(Dataset items)
········

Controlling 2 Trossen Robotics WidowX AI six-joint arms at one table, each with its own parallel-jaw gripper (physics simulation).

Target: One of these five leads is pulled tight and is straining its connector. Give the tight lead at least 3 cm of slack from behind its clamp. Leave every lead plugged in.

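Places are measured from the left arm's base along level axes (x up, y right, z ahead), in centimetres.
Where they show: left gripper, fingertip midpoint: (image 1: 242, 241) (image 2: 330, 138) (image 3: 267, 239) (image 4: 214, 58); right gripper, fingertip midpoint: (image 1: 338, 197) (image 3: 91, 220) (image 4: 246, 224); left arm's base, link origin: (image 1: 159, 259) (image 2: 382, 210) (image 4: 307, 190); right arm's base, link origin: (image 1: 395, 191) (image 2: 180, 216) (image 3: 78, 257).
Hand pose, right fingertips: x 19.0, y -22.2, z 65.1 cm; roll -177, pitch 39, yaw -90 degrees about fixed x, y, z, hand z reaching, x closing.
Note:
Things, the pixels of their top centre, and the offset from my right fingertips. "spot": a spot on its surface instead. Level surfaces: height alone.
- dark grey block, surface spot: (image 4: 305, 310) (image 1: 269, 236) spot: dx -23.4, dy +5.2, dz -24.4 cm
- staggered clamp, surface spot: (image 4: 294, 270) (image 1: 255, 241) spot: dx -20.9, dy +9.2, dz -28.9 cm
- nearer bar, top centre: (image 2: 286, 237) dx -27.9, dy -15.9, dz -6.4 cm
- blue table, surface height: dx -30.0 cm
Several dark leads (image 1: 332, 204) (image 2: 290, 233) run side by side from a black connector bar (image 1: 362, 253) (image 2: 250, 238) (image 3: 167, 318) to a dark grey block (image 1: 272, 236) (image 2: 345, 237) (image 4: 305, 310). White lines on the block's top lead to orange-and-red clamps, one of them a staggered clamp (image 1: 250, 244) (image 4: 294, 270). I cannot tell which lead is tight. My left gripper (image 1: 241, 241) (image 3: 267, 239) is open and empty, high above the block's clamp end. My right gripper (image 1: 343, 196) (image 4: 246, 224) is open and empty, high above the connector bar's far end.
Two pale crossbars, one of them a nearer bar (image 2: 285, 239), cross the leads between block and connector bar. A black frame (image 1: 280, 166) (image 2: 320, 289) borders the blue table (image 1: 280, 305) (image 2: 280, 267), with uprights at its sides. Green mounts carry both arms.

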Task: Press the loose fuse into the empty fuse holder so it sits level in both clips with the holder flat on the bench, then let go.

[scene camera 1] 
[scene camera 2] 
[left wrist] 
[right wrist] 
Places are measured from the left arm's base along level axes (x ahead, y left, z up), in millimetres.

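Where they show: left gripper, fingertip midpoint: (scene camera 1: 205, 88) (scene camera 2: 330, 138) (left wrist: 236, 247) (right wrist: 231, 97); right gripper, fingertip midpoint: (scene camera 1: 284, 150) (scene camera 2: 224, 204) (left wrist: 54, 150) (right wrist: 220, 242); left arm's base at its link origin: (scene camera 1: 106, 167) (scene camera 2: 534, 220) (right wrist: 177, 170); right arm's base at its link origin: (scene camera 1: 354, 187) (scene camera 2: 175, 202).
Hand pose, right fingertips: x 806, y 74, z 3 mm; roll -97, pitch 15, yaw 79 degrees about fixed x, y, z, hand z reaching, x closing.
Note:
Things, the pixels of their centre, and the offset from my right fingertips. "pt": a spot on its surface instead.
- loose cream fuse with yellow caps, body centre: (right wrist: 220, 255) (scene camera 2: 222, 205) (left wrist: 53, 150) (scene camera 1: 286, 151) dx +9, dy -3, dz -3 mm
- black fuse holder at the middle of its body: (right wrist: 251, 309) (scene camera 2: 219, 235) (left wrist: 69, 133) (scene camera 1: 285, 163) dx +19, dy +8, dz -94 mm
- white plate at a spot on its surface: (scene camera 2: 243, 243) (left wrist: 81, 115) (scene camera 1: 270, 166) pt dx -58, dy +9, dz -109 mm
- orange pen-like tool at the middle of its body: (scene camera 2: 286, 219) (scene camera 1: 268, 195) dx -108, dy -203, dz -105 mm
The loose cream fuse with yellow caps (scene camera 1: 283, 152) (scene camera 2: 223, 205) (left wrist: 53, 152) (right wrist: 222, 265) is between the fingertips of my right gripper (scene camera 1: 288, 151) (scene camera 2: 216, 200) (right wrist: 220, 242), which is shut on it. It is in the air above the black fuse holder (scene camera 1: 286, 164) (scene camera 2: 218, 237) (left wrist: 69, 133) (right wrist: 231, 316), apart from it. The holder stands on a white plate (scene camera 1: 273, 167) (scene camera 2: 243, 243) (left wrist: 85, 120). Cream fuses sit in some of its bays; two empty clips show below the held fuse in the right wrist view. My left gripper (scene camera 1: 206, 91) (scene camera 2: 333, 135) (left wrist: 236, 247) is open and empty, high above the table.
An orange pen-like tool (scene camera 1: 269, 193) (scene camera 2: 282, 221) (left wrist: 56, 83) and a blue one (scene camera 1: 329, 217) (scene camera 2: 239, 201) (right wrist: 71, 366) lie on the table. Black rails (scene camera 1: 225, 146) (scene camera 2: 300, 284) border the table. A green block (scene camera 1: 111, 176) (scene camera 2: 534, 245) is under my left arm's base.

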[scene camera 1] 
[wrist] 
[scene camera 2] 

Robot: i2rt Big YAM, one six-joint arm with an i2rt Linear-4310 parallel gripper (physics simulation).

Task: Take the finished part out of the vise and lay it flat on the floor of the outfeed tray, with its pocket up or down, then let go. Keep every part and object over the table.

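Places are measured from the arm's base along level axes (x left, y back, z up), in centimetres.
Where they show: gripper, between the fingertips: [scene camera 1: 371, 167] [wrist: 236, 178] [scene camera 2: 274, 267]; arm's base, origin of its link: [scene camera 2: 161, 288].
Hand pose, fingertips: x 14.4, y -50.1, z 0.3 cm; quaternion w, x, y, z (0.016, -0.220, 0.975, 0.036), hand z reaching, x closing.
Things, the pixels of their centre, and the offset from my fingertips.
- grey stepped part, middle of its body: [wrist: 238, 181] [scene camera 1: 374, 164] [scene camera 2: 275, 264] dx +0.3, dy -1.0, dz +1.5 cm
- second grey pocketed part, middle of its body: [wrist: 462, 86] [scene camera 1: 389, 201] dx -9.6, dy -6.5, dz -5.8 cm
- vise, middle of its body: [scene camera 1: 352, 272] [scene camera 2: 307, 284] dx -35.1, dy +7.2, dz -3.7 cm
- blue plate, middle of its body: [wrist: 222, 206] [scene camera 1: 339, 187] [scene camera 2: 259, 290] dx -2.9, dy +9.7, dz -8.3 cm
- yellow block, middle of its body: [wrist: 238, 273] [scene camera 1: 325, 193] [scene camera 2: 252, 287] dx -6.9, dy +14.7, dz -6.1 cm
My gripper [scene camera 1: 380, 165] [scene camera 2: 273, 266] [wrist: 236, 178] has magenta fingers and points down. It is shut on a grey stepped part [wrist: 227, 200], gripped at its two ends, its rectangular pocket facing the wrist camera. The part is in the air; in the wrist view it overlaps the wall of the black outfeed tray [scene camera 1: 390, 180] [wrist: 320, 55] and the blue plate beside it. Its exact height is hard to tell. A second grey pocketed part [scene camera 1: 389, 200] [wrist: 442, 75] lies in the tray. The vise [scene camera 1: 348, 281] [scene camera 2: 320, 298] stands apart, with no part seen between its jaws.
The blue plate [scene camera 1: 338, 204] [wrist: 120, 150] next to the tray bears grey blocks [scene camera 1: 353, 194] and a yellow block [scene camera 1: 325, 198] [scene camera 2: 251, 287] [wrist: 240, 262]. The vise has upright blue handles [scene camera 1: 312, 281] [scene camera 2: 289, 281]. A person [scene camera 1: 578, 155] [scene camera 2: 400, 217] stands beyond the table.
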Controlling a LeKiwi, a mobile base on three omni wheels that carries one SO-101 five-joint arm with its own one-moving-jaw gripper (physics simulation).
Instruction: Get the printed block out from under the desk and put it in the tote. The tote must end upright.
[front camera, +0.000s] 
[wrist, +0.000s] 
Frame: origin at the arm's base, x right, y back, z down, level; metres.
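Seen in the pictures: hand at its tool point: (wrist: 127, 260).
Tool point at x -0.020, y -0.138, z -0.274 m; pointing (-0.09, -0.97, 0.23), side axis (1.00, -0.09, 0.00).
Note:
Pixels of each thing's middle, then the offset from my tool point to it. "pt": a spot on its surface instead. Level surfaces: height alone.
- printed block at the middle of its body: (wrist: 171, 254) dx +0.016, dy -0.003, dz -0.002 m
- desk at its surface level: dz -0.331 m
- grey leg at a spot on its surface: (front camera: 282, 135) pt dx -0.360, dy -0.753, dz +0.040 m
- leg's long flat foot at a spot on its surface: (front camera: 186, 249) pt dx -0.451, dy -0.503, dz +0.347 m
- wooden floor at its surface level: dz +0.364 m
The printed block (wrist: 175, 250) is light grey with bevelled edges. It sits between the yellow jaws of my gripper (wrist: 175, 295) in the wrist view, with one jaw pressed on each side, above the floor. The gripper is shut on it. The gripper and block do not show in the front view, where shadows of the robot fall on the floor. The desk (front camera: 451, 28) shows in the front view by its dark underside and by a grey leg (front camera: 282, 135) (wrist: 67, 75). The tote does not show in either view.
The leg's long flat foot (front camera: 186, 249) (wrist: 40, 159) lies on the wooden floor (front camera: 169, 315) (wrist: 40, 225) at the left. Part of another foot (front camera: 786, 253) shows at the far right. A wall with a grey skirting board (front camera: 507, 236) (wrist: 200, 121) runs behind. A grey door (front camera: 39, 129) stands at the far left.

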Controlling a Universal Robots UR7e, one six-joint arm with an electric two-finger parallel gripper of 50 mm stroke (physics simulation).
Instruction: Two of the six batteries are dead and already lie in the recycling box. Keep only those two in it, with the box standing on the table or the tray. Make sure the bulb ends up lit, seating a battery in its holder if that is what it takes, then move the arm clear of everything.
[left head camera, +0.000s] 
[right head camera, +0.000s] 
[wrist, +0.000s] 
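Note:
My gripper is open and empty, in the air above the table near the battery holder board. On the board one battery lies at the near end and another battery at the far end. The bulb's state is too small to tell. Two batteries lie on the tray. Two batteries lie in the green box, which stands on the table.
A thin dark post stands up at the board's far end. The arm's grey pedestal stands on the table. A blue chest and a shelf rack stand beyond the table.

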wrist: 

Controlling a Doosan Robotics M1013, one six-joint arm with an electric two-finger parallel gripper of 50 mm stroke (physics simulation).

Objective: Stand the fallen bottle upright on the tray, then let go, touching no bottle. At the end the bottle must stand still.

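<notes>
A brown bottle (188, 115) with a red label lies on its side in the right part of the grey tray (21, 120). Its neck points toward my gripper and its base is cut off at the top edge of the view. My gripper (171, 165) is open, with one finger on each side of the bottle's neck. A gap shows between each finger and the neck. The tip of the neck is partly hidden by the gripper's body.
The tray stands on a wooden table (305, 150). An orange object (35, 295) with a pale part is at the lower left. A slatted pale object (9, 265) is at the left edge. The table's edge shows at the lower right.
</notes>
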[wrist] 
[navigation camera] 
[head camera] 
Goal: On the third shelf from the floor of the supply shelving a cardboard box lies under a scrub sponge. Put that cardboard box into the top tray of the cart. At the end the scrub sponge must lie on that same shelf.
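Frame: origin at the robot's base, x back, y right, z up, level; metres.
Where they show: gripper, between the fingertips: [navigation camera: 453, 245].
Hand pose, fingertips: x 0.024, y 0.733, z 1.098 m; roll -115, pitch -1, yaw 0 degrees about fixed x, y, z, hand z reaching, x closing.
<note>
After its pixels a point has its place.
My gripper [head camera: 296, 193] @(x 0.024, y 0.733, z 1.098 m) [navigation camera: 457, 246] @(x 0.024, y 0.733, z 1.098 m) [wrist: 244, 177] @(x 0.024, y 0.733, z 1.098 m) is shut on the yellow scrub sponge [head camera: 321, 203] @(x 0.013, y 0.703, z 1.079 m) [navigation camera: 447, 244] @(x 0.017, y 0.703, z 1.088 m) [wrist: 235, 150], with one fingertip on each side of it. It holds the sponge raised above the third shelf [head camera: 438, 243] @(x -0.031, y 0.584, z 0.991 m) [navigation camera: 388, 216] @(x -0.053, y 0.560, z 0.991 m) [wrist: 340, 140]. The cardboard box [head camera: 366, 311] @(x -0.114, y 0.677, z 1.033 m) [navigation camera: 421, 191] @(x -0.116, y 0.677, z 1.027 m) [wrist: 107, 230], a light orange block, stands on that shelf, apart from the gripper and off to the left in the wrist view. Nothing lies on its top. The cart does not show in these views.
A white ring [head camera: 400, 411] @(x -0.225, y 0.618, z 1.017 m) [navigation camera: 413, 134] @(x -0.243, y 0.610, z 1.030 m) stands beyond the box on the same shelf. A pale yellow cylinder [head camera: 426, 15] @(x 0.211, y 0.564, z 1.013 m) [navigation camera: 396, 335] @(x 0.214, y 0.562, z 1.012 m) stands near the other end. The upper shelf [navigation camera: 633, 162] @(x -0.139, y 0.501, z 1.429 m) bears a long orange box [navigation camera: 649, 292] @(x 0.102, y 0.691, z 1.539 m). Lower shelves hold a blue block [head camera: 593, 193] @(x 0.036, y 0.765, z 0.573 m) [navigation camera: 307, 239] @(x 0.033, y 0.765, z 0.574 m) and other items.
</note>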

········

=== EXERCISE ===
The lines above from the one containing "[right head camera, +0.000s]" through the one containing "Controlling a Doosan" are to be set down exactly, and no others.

=== REPLY TO THE TASK ===
[right head camera, +0.000s] 
[wrist, +0.000s] 
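Note:
My gripper is open and empty, in the air above the table near the battery holder board. On the board one battery lies at the near end and another battery at the far end. The bulb's state is too small to tell. Two batteries lie on the tray. Two batteries lie in the green box, which stands on the table.
A thin dark post stands up at the board's far end. The arm's grey pedestal stands on the table. A blue chest and a shelf rack stand beyond the table.
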
wrist: 

Controlling a Doosan Robotics M1013, one six-joint arm with an electric two-finger parallel gripper of 50 mm stroke (physics simulation).

Work on this exercise is complete.